州・地域別の感染者数はセランゴール州が最も多く1,007人だった。それに▽ジョホール州(442人)▽サバ州(409人)▽クアラルンプール(KL、326人)▽ペナン島(317人)▽ペラ州(241人)▽サラワク州(146人)▽パハン州(96人)▽クランタン州(86人)▽ネグリ・センビラン州(85人)▽ケダ州(62人)▽プトラジャヤ(36人)▽マラッカ州(21人)▽トレンガヌ州(20人)▽ラブアン(15人)ーーが続いた。ペルリス州のみゼロだった。新たに1,469人が退院し、累計治癒者は11万584人となった。死者数は4人増えて、累計で559人となった。
保健省のノール・ヒシャム事務次官は11日、英国へ渡航歴のある旅行者から英国で発見された変異株「B1.1.7」が確認されたと発表した。12月28日の陽性確認後に隔離されているため国内での感染は現段階で確認されていないという。
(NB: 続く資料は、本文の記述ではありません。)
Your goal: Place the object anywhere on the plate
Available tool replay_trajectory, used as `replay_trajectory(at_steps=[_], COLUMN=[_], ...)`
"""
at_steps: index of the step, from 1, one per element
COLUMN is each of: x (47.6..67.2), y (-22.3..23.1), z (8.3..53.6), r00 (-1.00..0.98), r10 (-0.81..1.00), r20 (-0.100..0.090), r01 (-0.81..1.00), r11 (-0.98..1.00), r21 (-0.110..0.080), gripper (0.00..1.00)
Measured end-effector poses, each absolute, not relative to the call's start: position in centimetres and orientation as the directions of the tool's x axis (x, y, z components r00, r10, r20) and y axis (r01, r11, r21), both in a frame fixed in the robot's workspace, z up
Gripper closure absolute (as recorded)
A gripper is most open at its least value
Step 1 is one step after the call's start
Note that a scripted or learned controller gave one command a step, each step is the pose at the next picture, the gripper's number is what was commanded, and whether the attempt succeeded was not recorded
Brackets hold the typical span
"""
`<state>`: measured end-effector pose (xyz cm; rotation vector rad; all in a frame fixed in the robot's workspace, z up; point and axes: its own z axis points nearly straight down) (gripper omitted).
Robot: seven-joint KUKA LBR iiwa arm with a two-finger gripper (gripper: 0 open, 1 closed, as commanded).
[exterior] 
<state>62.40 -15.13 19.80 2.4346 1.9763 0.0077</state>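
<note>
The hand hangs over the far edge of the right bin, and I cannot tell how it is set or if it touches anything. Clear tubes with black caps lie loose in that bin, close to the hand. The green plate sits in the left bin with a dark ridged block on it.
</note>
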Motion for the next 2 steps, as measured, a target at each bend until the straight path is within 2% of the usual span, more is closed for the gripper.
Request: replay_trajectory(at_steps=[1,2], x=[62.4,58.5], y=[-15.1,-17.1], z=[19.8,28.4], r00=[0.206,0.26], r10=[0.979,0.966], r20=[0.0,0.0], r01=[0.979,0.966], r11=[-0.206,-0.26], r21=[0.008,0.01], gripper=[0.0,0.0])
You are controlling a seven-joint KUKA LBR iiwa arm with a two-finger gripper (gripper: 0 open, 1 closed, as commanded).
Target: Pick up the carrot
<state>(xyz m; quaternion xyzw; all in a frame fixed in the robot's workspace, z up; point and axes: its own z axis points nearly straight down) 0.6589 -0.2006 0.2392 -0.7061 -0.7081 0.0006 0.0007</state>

一方でクラスターについては、新たに8つ確認したと明らかにした。
ジョホール州の工場「ジャラン・ケルリ」クラスターでは42人、KLの市場「メダム・イダマン」クラスターでは10人の陽性を確認した。サラワク州の「ジェリタ」クタスターでは8人、クランタン州の「カンポン・レノク」、「カンポン・ゲティン」クラスターではそれぞれ23人、11人に陽性反応が出た。ペラ州の「ルムト・バラト」クラスターでは11人、トレンガヌ州の「クバン・ブジュク」、「ケジャヤ」クラスターではそれぞれ10人、9人の陽性を確認。一方で新たに4つのクラスターが収束した。